第5章(第1页)
阎楚的马车行至门口,放缓速度。
一道黑衣身影自暗处掠出,稳稳落在马车正前方,单膝跪地,姿态恭敬至极。
暗卫垂首低声禀报,车帘无风微动。
不过片刻,黑衣暗卫躬身退离。
阎楚的声音隔着帘子透出,声音低沉:“周勤。”
跟在车后的管事心头猛地一沉,赶紧上前。
他跟了阎楚多年,最是熟悉自家王爷习性。
王爷动怒了。
管事垂首屏息:“王爷。”
阎楚语气平淡无起伏:“两名妄言的丫鬟撵出王府,内院伺候下人全部调换,换一批老实本分的。

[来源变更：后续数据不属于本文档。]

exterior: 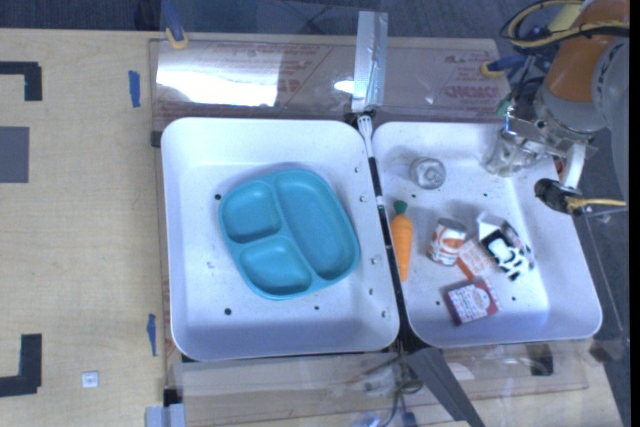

”
管事躬身应声:“是。”
阎楚掀帘下车,一身素净常服,气息尽数敛回,面上看着和平日别无二致,清冷平淡,寻不出半分波澜。
可紧随其后的管事依旧不敢松气,背脊始终绷得笔直。
阎楚深知孟知婉的性子,娇养长大,柔弱胆小,脸皮薄得很,初入他这座清冷森严的王府,本就日日紧绷、满心忐忑,最怕旁人闲言碎语。
她胆小畏他,畏惧他一身杀伐威名,畏惧这突如其来的强权婚事,安分拘谨,这些下人仗着她温和不苛责,便肆意嚼舌根、轻看她。
阎楚抬步走向暖阁,屋内静悄悄的。
孟知婉端正坐在窗边,脊背挺直,双手安分放在膝上。
她坐得规矩,却浑身透着拘谨,肩头微微绷着,是时刻戒备、不敢放松的模样。
听见脚步声靠近,她身体瞬间一僵。
阎楚将她细微的紧绷尽收眼底,心知她定然听见了闲话。
他眸底微沉,缓步走近,刻意放轻了语气:“坐了一日么?可觉得烦闷?明日我休沐,可以陪你出去走走。”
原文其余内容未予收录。